陈铭夹起鸡肉吃了起来:“嗯,这鸡肉是不大一样。比那种良种鸡好吃多了。”
“是好吃吧?回头我给你捉几只鸡过去,你想吃的时候,杀一只。吃完了,我再给你送过去。”肖青翠一只很感激陈铭,之前给陈铭钱,陈铭也不肯收。陈铭不肯收马光勇家好处,自然是对马光勇之前的所作所为不满。这口气还没消。今天来这里照顾生意,则是看在肖青翠的份上。
“光勇婆娘,你家的那老茶树茶端一壶上来,我们还没喝过你们马家的贡茶呢。”陈民安笑道。
“民安哥,你就别开玩笑了。哪里是什么贡茶啊,就是几棵老茶树。我随便炒的,味道就跟园艺场的茶叶炒的差不多。我主要是想借这个名字拉点生意。”肖青翠说道。
“马光勇号称是马金贵的狗头军师,打了一二十年的算盘,算的都是糊涂账,还没婆娘算得清。
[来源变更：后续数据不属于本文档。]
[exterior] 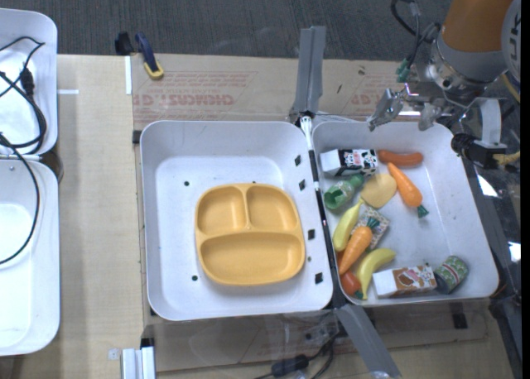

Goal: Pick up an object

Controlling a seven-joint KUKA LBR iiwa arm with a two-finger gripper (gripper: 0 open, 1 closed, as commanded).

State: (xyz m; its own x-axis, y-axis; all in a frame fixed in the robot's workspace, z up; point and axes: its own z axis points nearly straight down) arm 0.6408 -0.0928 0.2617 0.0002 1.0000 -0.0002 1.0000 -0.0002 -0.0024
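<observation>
- Two metal fingers of the gripper [406, 109] stand apart with nothing between them, hovering over the far rim of the right bin [476, 228].
- Just below the gripper, inside that bin, a small black-and-white carton [358, 159] lies beside a red sausage [401, 156].
- Nearer me sit a carrot [405, 185], a yellowish wedge [378, 191], a green pepper [338, 196], a second carrot [356, 246] and a banana [372, 266].
- At the near edge, a red-and-white box [405, 280] rests next to a dark green can [452, 273].
- One yellow divided plate [249, 232] lies in the left bin [166, 228], well apart from the gripper.
</observation>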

”陈帮有说道。
肖青翠向陈帮有伸出一个拇指:“帮有叔,你这话说得太对了。我家光勇就是把聪明用在歪门邪道上去了。其实吧,不干会计,不替马金贵去搞那些背时倒灶的事情,我们两口子要是去城里开个小店,日子保准比现在过得好,他也不用瘸了一条腿。”
“那腿倒是瘸不了。陈医师在这呢,他看的病还能瘸?”陈民安笑道。